TASK DIRECTIONS ->
Using the records below, transcribe word for word the stretch from the line that contains "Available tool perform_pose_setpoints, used" through the line that contains "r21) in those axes", both end lines included, and nothing else.
^^^^^^^^
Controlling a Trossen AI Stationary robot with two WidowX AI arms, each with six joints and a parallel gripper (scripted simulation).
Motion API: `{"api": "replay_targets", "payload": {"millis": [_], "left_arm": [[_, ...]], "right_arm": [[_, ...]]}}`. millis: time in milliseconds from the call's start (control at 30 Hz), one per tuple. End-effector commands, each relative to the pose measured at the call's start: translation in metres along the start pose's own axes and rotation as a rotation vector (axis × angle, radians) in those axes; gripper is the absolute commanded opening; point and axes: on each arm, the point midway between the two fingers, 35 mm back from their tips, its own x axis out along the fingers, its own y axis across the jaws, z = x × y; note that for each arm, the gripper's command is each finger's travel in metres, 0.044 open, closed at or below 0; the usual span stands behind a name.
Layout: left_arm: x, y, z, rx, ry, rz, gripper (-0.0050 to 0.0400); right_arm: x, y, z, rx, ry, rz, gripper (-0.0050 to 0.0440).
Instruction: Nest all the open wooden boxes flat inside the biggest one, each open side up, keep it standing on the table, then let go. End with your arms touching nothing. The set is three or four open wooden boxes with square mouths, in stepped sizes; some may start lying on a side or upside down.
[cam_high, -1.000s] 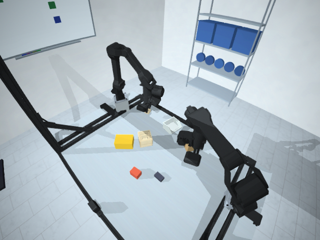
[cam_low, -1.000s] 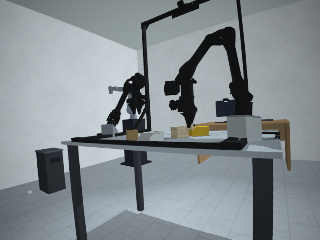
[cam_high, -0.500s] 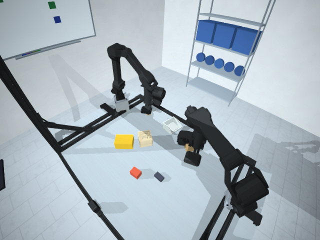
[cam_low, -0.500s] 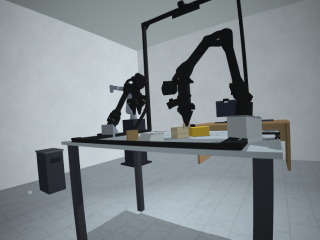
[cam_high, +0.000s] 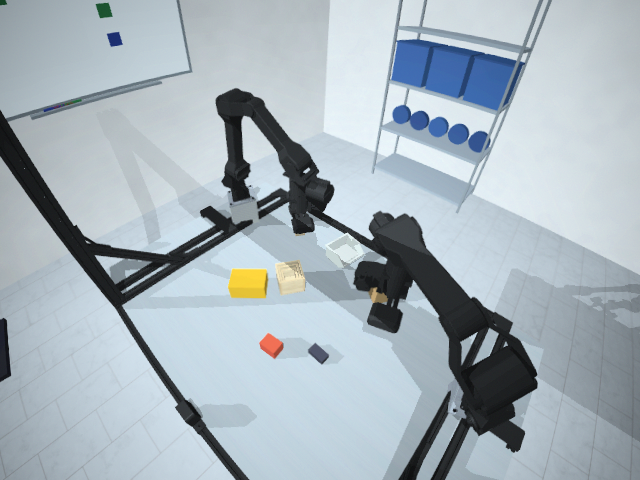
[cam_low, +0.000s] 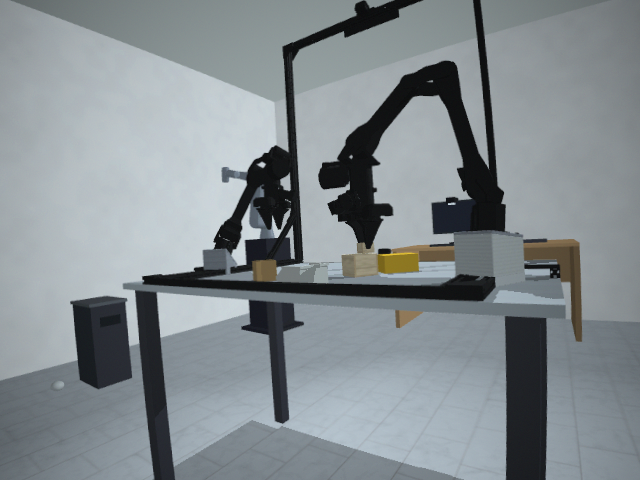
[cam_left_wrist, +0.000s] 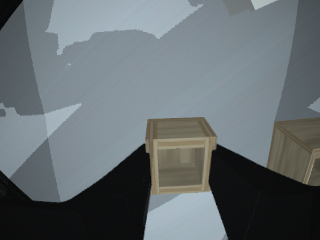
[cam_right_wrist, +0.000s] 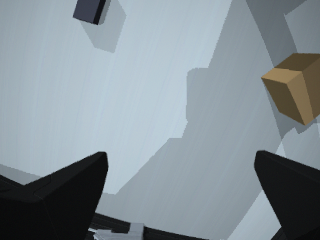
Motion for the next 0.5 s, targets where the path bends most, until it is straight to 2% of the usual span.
{"api": "replay_targets", "payload": {"millis": [0, 100, 167, 467], "left_arm": [[-0.002, -0.011, 0.000, -0.093, 0.005, -0.002, 0.0000], [-0.003, -0.019, -0.001, -0.176, 0.004, -0.001, 0.0000], [-0.003, -0.019, -0.001, -0.176, 0.004, -0.001, 0.0000], [-0.009, -0.043, -0.006, -0.426, 0.003, 0.000, 0.0000]], "right_arm": [[0.000, 0.000, 0.000, -0.001, -0.002, 0.001, 0.0400], [0.000, 0.000, 0.000, -0.001, -0.002, 0.001, 0.0400], [0.000, 0.000, 0.000, -0.001, -0.002, 0.001, 0.0400], [0.000, 0.000, 0.000, -0.001, -0.002, 0.001, 0.0400]]}}
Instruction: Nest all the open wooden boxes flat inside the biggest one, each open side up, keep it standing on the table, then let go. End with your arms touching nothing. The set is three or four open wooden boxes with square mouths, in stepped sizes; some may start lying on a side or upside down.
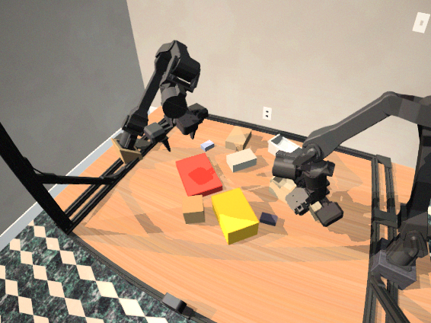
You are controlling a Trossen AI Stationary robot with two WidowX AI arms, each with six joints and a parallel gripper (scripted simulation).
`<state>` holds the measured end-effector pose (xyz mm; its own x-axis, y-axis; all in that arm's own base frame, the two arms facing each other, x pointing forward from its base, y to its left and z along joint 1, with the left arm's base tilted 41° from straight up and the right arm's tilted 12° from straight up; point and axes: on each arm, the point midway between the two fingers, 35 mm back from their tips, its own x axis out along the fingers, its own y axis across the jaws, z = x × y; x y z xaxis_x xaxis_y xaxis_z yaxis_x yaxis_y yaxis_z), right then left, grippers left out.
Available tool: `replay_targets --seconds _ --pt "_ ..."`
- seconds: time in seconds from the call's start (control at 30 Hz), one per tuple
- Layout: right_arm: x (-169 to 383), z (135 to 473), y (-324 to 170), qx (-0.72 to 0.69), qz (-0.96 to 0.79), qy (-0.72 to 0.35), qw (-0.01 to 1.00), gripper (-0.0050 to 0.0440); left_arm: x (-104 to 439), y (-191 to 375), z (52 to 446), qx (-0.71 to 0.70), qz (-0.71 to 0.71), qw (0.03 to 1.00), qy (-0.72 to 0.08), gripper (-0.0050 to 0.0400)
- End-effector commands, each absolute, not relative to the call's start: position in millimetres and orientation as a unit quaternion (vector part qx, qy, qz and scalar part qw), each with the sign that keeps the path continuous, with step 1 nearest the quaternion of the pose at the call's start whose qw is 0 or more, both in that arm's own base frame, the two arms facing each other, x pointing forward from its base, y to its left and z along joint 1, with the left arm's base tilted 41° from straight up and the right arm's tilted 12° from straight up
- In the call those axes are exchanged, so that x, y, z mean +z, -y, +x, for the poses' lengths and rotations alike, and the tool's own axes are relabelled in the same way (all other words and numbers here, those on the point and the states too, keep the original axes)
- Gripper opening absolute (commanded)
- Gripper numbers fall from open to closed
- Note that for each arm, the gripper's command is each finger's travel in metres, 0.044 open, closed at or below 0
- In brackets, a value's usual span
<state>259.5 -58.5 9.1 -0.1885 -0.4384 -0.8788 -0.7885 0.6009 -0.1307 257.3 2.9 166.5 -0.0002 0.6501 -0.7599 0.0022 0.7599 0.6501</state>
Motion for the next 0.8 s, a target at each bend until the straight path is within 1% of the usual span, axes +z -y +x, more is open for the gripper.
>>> replay_targets --seconds 0.0,0.17,0.5,0.77 --pt "10 261 59 0.173 -0.41 -0.755 0.481 0.0 166 -3 257 0.245 0.245 0.663 -0.663 0.04" --pt "12 264 55 0.158 -0.417 -0.773 0.452 0.0 166 -3 257 0.245 0.245 0.663 -0.663 0.04" --pt "16 265 52 0.148 -0.418 -0.784 0.433 0.0 166 -3 257 0.245 0.245 0.663 -0.663 0.04" --pt "16 269 48 0.123 -0.427 -0.809 0.385 0.0 166 -3 257 0.245 0.245 0.663 -0.663 0.04"
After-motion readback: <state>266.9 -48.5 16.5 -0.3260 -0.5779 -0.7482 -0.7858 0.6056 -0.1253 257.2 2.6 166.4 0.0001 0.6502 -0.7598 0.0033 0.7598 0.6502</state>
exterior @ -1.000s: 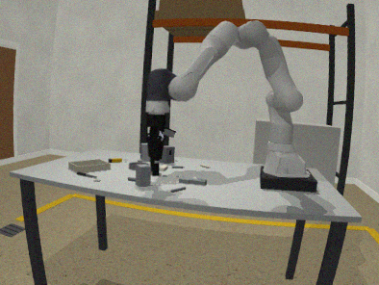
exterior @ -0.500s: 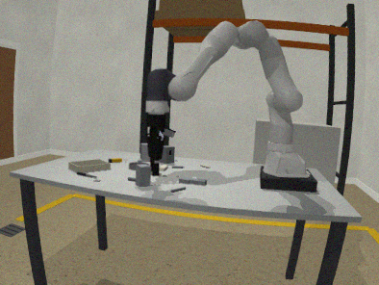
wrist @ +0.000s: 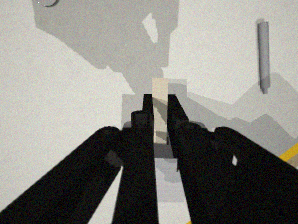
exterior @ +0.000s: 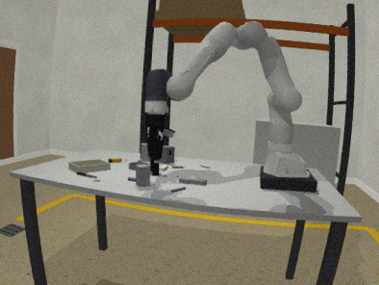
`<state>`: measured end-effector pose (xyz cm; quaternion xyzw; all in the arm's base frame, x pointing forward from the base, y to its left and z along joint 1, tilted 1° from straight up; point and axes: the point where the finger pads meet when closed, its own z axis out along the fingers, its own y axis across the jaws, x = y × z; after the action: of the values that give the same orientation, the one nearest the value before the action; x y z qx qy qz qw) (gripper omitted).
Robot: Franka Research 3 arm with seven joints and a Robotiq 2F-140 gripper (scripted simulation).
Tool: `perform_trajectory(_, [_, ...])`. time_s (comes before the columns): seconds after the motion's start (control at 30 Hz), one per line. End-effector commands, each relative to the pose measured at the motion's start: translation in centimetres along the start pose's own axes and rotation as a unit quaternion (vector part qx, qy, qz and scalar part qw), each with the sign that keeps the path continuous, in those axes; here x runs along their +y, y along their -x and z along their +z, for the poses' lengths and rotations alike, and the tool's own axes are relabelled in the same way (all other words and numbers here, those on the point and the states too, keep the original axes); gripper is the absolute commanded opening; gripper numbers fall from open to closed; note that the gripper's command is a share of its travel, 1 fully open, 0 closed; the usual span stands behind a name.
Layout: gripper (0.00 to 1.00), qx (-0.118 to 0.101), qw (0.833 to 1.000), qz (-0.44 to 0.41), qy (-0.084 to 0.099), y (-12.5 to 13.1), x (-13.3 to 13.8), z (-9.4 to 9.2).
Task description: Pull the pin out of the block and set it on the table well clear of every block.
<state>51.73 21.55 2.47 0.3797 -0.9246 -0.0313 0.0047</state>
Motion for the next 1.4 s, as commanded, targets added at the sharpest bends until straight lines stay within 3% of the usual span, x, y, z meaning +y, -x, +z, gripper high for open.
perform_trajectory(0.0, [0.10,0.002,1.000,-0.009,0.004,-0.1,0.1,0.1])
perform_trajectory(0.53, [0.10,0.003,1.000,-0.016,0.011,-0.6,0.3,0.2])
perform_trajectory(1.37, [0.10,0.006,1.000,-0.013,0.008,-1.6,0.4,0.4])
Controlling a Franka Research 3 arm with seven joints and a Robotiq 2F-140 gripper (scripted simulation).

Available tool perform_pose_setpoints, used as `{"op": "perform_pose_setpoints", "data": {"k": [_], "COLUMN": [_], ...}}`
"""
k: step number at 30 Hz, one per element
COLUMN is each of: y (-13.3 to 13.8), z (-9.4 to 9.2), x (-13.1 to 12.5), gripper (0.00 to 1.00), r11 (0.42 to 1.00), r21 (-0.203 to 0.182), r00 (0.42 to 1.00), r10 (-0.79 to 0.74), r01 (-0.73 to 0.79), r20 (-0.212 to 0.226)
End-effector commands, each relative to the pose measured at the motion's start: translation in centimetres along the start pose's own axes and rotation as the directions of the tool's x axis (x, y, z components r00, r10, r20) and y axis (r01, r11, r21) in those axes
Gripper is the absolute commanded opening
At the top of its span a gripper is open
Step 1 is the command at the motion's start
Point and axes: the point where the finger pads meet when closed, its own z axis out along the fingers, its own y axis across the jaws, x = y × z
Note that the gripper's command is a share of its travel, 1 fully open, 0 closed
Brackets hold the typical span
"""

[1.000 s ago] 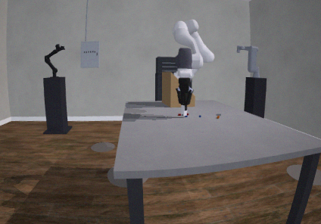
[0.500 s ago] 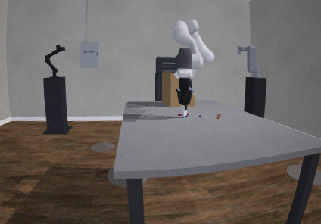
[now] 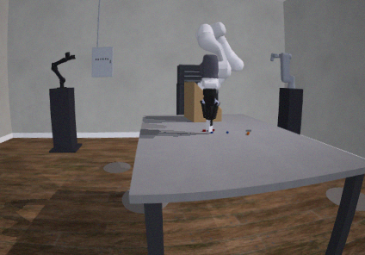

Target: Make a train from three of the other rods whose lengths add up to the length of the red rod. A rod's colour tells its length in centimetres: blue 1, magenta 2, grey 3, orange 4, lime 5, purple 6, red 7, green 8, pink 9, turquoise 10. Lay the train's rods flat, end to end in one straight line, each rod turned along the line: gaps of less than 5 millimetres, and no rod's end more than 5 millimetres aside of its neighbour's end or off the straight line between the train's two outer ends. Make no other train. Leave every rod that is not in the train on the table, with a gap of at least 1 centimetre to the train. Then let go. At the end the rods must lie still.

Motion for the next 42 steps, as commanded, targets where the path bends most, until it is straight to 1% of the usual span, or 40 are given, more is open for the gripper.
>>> {"op": "perform_pose_setpoints", "data": {"k": [1,20,32,42], "y": [-0.1,-0.1,-0.1,-0.1], "z": [0.0,0.0,0.9,1.1], "x": [0.1,0.1,0.1,0.1], "gripper": [0.03,0.03,0.03,0.03], "r11": [1.000,1.000,1.000,1.000], "r21": [0.003,0.003,0.003,0.003], "r00": [1.000,1.000,1.000,1.000], "r10": [0.010,0.010,0.010,0.010], "r01": [-0.010,-0.010,-0.010,-0.010], "r20": [-0.003,-0.003,-0.003,-0.003]}}
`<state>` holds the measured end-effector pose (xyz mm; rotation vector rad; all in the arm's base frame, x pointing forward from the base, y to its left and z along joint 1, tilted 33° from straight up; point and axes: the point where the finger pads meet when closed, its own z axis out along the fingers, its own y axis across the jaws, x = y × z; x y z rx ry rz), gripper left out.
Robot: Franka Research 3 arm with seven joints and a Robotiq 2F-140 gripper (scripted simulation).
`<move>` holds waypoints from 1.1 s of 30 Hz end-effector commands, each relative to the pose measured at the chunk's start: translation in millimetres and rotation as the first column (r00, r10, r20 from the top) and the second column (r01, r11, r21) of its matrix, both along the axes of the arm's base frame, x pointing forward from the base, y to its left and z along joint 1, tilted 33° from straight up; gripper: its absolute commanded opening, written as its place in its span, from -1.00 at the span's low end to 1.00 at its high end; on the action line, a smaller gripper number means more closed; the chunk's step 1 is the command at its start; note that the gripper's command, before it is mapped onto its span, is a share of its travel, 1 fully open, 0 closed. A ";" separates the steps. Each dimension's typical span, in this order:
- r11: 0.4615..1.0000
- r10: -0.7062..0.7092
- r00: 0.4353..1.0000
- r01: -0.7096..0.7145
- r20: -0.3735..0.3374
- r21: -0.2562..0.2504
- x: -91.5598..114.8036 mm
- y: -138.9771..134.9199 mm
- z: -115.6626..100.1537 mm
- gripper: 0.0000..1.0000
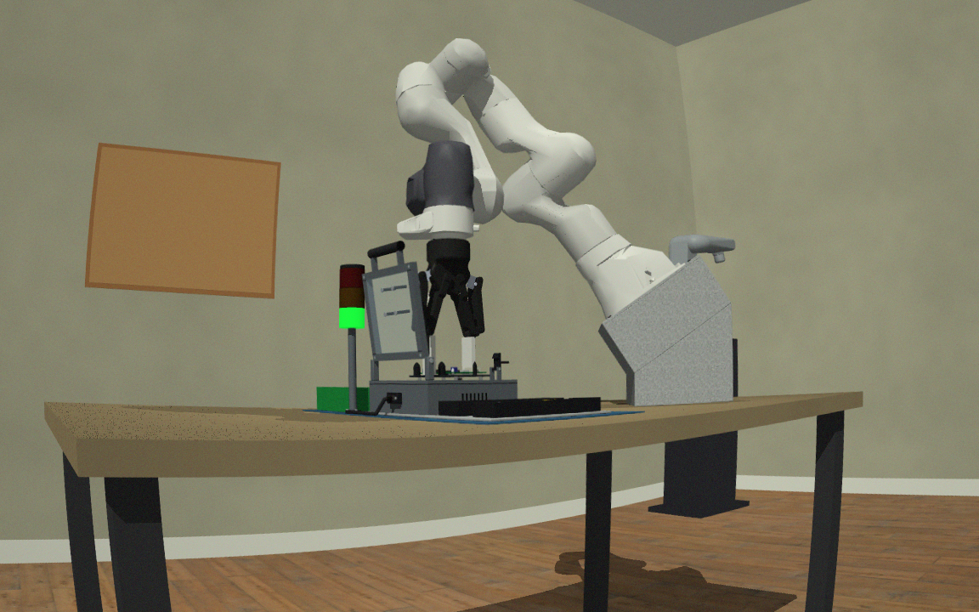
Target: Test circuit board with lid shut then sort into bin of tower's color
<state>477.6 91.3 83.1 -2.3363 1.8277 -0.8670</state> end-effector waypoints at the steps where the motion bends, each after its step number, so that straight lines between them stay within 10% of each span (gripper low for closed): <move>1: 1.000 -0.004 1.000 0.004 0.002 0.005 0.7 0.2 -0.1 0.02; 33: 1.000 -0.004 1.000 0.004 0.002 0.005 -1.0 0.3 2.4 0.02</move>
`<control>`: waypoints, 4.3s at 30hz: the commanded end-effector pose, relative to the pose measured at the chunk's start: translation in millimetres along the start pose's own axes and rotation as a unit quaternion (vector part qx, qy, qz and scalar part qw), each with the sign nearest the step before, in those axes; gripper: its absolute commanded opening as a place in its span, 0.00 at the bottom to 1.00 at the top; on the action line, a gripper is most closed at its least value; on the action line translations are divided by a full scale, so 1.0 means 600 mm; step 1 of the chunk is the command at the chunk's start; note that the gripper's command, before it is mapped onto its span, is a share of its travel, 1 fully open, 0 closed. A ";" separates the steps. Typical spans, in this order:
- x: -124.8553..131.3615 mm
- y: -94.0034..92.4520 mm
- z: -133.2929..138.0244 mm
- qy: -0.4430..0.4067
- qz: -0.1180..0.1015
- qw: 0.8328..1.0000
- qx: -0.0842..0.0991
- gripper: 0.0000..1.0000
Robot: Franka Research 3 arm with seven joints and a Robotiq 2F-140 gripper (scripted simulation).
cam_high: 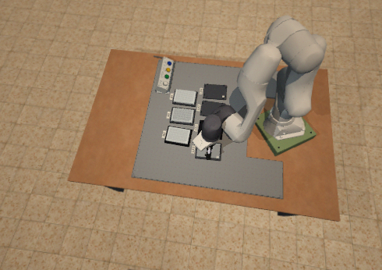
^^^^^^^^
SOLUTION TO THIS TASK ->
Available tool perform_pose_setpoints, used as `{"op": "perform_pose_setpoints", "data": {"k": [_], "COLUMN": [_], ...}}`
"""
k: step number at 30 Hz, one per element
COLUMN is each of: y (-13.3 to 13.8), z (-9.4 to 9.2), x (-13.1 to 12.5), gripper (0.00 to 1.00), r11 (0.42 to 1.00), r21 (-0.203 to 0.182), r00 (0.42 to 1.00), r10 (-0.79 to 0.74), r01 (-0.73 to 0.79), r20 (-0.212 to 0.226)
End-effector commands, each relative to the pose measured at the motion's start: translation in centimetres along the start pose's own axes and rotation as the directions of the tool's x axis (x, y, z components r00, r10, r20) and y axis (r01, r11, r21) in those axes

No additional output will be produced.